Work required:
Beginning with the line that holds "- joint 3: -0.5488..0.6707" in the data below, give again every line through the one that holds "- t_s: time", exactly as written.

Task data:
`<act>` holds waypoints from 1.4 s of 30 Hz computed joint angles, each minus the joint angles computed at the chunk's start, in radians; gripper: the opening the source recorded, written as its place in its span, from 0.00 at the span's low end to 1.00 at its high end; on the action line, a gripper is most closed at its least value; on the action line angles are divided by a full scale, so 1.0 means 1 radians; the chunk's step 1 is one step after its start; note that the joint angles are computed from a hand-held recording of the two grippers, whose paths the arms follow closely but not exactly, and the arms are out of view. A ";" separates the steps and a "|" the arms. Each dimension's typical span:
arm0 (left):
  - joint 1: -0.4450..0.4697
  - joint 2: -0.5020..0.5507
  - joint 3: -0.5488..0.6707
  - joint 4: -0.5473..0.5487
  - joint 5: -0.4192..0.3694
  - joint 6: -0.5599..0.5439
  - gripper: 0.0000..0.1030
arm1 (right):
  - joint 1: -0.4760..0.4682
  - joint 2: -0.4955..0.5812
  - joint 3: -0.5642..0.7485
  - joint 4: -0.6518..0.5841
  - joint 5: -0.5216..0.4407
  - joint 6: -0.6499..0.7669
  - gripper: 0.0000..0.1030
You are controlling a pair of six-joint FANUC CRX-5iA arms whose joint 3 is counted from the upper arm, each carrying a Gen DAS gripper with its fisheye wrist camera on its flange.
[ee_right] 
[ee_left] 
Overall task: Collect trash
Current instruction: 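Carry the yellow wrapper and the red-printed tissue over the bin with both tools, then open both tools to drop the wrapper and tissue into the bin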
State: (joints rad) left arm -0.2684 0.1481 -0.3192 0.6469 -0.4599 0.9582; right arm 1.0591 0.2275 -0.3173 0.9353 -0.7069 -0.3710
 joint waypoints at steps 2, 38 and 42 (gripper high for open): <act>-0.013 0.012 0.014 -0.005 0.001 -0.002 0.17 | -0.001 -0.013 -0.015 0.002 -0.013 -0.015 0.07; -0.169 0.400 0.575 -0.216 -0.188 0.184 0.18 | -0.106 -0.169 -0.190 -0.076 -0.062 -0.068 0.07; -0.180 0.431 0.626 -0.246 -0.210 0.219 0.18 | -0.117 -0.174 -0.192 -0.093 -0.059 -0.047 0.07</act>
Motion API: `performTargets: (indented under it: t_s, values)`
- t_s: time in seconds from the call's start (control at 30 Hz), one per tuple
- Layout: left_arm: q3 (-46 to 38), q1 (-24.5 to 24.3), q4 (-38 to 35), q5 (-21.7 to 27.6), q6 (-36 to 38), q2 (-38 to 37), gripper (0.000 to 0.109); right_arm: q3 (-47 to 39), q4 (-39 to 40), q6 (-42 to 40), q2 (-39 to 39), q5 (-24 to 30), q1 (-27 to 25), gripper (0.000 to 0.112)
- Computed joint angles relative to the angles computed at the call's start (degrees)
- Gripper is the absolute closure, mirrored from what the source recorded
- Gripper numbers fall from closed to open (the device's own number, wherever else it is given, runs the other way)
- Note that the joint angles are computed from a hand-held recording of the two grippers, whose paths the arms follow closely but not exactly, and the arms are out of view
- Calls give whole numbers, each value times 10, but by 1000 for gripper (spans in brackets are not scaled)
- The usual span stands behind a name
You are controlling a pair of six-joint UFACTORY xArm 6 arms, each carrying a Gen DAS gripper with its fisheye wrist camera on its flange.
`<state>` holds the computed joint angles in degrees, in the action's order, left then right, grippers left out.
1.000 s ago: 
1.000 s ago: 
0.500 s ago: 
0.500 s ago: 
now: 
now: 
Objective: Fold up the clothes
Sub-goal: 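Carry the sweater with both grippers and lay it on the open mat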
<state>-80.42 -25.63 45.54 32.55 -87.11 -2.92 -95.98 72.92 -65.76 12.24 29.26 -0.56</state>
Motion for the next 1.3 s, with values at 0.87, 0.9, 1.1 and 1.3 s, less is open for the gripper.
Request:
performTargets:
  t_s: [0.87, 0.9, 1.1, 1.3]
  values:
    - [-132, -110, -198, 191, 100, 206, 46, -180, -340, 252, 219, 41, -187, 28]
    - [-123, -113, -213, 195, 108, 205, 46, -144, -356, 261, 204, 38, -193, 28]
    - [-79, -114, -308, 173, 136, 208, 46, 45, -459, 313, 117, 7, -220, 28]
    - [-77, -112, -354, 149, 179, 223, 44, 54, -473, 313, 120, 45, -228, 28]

The completed task:
  - joint 3: -0.5488..0.6707
  - joint 4: -0.5473..0.5487
  - joint 5: -0.4192..0.3694
  - joint 6: -0.5599..0.5439
  - gripper: 0.0000..0.1030
arm1 (right):
  - joint 1: -0.4760..0.4682
  - joint 2: -0.4955..0.5812
  - joint 3: -0.5642..0.7485
  - joint 4: -0.6518..0.5841
  - joint 5: -0.5216..0.4407
  - joint 6: -0.6499..0.7669
  - gripper: 0.0000..0.1030
You are controlling a pair of six-joint FANUC CRX-5iA arms whose joint 3 is counted from the upper arm, each carrying a Gen DAS gripper with its fisheye wrist camera on its flange.
[ee_right] 
[ee_left] 
Overall task: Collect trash
Current instruction: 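Carry the yellow wrapper and the red-printed tissue over the bin with both tools, then open both tools to drop the wrapper and tissue into the bin
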State: (joints rad) left arm -0.2684 0.1481 -0.3192 0.6469 -0.4599 0.9582; right arm 1.0591 0.2275 -0.3173 0.9353 -0.7069 -0.3710
 joint waypoints at steps 2, 38 and 42 (gripper high for open): <act>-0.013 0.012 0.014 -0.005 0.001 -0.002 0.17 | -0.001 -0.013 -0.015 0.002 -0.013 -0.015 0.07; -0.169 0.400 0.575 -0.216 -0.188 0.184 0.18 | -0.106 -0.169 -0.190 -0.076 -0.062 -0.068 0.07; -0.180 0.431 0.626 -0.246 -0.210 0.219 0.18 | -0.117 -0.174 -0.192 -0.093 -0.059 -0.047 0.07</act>
Motion API: `performTargets: (indented under it: t_s, values)`
- t_s: time in seconds from the call's start (control at 30 Hz), one per tuple

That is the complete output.